Now that he’d said it, the shape made sense. It wasn’t a patch of color so much as dozens of smaller ones, pressed together in one shifting whole.
Zak’s brows shot up. “What in all the saints’ names is that? A pile of hairy rocks?”
“Bison,” Maxwell said.
“What? I’m not your son,” Zak said automatically.
Reece huffed a laugh. “It’s an animal, idiot.”
Zak squinted harder. As they watched, one of the shapes moved—a slow toss of a massive head, horns catching the light for a heartbeat before dipping again.
“What,” Zak said slowly, “is a herd of hairy cows doing out in this heat?”
“Trying not to get eaten,” Maxwell said. “Same as us.”

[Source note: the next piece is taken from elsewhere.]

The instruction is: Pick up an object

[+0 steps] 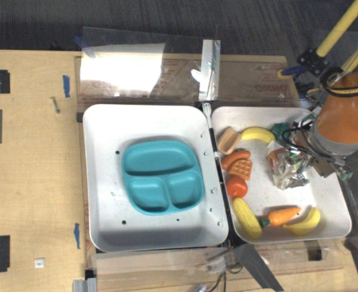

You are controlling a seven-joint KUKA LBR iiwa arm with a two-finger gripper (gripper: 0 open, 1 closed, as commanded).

The impression of size hit Toby’s gut a breath later. Those weren’t cows. Cows didn’t make the ground look that small.
As they rode closer, the land’s slight dip became clearer—a broad, shallow basin where the reed-grass was shorter, trampled down. Near its center lay a depression filled with water, maybe half the size of Highmarsh’s inner yard. The surface shone dull and muddy, ringed by wet earth and dark prints.
“There,” Reece said, nodding toward it. “Oasis.”
“Not big enough for a lake,” Zak said. “Not small enough to drink in one go.”
“Big enough to keep a herd here through summer,” Toby said quietly.
He could see them properly now. Dozens of hulking shapes, shaggy coats in shades of dark brown and faded tan, shoulders humped, horns sweeping outward and up. Flies swarmed their flanks. Calves nudged between larger bodies, tails flicking. Some wallowed knee-deep in the mud at the water’s edge, rolling to coat their sides.
The sight stirred something old in him—the memory of autumn markets, of farmers driving thinner, smaller cattle through Brindle Hollow, hooves clopping on baked earth. These made those look like children.
“Hunt,” Maxwell said, drawing Piper to a halt on the rim of the shallow basin. “We’ll take one.”